Work to be completed |
Only one stretch of the data below is wanted: the lines from the one with "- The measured" through the one with "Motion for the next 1", repeated exactly.

Dataset content |
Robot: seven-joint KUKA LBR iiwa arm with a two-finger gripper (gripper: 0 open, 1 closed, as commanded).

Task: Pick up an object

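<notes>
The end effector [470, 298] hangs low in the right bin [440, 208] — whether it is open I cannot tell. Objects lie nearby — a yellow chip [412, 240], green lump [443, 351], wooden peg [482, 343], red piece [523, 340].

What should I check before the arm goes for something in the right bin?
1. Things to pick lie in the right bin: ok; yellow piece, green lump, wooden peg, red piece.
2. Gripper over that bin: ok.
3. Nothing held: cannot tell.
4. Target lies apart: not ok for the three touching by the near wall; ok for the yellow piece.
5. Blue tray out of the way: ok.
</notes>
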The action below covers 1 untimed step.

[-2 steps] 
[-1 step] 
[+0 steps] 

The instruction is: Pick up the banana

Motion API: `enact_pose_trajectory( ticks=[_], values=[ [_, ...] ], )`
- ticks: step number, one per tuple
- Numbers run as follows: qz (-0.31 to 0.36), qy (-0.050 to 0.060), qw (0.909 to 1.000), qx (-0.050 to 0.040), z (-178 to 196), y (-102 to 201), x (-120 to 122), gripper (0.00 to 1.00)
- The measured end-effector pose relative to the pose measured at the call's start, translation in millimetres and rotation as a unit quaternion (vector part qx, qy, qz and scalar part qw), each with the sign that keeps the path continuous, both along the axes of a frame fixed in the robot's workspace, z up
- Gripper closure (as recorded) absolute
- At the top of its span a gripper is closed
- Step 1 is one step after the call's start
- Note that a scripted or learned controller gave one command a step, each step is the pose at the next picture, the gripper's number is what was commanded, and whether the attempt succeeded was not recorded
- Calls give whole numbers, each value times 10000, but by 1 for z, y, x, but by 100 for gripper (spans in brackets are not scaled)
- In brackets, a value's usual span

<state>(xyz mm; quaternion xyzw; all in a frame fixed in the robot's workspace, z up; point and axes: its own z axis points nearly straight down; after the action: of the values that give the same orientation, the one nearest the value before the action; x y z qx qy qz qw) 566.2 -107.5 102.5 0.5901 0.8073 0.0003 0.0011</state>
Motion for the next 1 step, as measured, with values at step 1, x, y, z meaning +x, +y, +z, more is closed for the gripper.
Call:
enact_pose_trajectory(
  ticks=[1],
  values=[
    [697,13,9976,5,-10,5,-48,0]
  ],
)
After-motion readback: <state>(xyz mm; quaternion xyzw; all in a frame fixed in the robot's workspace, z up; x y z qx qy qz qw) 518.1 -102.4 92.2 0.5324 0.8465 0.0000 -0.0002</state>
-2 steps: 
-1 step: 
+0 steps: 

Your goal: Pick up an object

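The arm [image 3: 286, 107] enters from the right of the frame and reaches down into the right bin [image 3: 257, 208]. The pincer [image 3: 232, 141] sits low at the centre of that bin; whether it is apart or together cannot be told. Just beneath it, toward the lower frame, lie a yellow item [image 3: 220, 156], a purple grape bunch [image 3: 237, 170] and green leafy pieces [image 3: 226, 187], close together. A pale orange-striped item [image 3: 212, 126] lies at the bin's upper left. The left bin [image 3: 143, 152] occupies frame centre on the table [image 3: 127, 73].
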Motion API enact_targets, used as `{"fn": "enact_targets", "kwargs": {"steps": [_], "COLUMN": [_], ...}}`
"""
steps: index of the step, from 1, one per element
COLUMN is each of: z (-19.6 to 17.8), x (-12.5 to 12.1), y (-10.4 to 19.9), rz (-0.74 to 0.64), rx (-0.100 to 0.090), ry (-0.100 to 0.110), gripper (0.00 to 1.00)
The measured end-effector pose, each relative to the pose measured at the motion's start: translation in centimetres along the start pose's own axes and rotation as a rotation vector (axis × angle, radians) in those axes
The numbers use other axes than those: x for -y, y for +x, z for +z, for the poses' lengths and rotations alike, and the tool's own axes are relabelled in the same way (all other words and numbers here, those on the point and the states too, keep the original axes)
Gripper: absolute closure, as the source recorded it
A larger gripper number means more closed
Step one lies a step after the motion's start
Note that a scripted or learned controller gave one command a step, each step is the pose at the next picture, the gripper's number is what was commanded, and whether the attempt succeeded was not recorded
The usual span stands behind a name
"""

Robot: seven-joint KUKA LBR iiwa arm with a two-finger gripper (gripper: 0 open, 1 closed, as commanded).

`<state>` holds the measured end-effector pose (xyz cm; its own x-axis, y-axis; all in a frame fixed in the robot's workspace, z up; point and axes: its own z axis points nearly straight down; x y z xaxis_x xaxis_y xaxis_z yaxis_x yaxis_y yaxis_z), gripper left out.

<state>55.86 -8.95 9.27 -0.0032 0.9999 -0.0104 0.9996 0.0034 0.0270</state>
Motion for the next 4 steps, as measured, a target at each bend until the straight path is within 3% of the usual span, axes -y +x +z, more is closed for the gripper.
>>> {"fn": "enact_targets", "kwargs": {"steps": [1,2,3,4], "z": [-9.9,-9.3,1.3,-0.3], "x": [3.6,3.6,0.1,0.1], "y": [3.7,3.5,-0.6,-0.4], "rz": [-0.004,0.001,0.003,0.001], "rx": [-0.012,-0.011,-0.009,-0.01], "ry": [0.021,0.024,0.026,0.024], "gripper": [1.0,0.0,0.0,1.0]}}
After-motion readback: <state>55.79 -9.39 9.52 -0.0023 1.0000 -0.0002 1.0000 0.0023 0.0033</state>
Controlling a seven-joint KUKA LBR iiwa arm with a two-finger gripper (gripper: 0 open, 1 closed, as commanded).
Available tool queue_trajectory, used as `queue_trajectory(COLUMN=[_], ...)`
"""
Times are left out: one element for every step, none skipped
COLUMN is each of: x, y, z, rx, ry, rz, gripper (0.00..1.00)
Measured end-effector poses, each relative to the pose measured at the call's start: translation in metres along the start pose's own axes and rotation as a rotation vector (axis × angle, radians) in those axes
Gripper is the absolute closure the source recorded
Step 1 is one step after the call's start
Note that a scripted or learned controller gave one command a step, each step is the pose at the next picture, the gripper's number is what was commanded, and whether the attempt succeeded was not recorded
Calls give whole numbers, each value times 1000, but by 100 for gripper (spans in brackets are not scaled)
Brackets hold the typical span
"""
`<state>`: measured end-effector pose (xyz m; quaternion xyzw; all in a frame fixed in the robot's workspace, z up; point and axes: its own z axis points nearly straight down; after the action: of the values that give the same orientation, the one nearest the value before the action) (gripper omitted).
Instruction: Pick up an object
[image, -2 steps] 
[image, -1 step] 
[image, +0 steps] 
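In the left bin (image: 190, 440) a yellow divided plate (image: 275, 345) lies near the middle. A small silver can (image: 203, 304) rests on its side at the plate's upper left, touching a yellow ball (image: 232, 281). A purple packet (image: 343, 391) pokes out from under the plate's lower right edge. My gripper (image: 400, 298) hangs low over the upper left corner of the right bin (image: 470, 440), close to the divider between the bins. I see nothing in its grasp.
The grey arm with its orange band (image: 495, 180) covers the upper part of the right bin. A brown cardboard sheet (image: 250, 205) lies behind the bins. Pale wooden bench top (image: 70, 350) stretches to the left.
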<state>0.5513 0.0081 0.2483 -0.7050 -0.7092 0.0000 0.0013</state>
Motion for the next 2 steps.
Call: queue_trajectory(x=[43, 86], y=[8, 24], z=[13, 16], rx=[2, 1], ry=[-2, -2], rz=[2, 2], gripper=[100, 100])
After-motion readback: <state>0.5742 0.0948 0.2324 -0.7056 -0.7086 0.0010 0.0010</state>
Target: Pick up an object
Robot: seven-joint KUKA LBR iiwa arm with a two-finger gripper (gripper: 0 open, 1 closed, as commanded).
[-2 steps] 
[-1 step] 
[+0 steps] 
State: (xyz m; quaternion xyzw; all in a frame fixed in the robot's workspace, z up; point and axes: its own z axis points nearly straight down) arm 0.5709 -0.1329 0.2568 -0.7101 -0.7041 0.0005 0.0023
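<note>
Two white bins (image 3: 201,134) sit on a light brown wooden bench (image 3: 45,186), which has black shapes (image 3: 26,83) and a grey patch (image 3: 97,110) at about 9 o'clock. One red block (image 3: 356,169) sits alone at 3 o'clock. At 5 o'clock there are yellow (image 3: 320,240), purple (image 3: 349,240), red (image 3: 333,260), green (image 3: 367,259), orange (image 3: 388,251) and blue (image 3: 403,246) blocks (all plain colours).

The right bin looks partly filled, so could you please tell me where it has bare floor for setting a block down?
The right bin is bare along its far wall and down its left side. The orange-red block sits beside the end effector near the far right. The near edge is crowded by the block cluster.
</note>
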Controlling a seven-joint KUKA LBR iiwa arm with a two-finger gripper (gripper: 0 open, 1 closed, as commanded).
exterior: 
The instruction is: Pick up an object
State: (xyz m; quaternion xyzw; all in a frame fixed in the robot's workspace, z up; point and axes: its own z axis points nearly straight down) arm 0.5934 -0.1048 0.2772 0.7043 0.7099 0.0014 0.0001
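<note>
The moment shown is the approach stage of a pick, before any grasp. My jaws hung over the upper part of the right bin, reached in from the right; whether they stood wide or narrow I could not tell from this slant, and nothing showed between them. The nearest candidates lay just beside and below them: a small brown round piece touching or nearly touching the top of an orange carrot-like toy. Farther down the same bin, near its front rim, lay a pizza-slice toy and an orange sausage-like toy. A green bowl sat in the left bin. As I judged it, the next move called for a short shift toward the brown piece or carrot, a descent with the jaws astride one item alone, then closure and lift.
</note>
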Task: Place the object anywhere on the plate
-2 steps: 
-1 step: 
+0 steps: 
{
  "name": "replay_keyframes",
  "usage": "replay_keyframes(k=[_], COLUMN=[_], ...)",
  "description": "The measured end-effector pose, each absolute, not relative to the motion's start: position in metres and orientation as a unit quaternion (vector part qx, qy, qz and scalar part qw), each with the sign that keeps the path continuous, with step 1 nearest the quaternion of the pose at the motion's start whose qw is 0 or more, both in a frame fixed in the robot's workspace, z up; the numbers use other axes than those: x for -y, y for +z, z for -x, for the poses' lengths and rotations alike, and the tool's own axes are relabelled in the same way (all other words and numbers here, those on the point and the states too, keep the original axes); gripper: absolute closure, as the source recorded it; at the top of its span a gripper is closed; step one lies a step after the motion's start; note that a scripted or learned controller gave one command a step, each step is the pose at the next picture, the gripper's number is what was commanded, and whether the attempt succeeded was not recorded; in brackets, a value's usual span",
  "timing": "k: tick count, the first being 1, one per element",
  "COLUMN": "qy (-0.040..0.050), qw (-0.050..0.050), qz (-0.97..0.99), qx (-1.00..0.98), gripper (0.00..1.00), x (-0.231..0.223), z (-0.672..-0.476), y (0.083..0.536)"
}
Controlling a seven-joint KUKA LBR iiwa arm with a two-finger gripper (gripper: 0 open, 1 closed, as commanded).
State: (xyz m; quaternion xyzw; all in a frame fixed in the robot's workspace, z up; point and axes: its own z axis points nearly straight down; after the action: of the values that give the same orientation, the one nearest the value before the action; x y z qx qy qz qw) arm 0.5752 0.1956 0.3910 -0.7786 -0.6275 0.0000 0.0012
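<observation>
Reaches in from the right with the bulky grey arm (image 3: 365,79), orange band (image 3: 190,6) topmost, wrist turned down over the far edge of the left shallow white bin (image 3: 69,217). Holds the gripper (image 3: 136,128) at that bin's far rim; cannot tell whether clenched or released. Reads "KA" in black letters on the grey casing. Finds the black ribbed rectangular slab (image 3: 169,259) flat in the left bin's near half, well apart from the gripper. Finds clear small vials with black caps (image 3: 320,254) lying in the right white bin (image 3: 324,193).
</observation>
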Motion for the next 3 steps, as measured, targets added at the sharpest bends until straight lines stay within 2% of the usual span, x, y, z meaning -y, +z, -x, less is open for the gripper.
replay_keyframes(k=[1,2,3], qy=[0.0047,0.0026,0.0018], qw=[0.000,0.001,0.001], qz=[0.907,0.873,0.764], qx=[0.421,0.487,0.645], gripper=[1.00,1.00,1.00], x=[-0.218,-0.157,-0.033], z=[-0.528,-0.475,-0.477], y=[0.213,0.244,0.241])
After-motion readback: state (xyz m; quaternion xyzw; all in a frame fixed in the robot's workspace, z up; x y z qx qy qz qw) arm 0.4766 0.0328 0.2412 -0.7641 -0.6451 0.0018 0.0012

Response area |
- The measured end-effector pose relative to the pose measured at the call's start, translation in millimetres and rotation as a unit quaternion (vector part qx, qy, qz and scalar part qw), each with the sign that keeps the path continuous, both along the axes of a frame fixed in the robot's workspace, z up
- Gripper closure (as recorded) absolute
- At the top of its span a gripper is closed
- Step 1 is one step after the call's start
- Note that a scripted or learned controller gave one command a step, each step is the pose at the next picture, the gripper's number is what was commanded, and whether the attempt succeeded was not recorded
- Calls give whole numbers, each value times 10000, but by 1 for z, y, x, but by 100 for gripper (spans in brackets are not scaled)
- In brackets, a value's usual span

<state>(xyz mm; quaternion xyzw; all in a frame fixed in the robot's workspace, z up; point and axes: its own z axis points nearly straight down; after the action: of the values that give the same orientation, the one nearest the value before the action; x y z qx qy qz qw) 566.2 -107.5 102.5 0.5901 0.8073 0.0003 0.0011</state>
Motion for the next 1 step, as measured, with values at step 1, x, y, z meaning +x, +y, +z, more is closed for the gripper.

Nothing further is needed for this answer.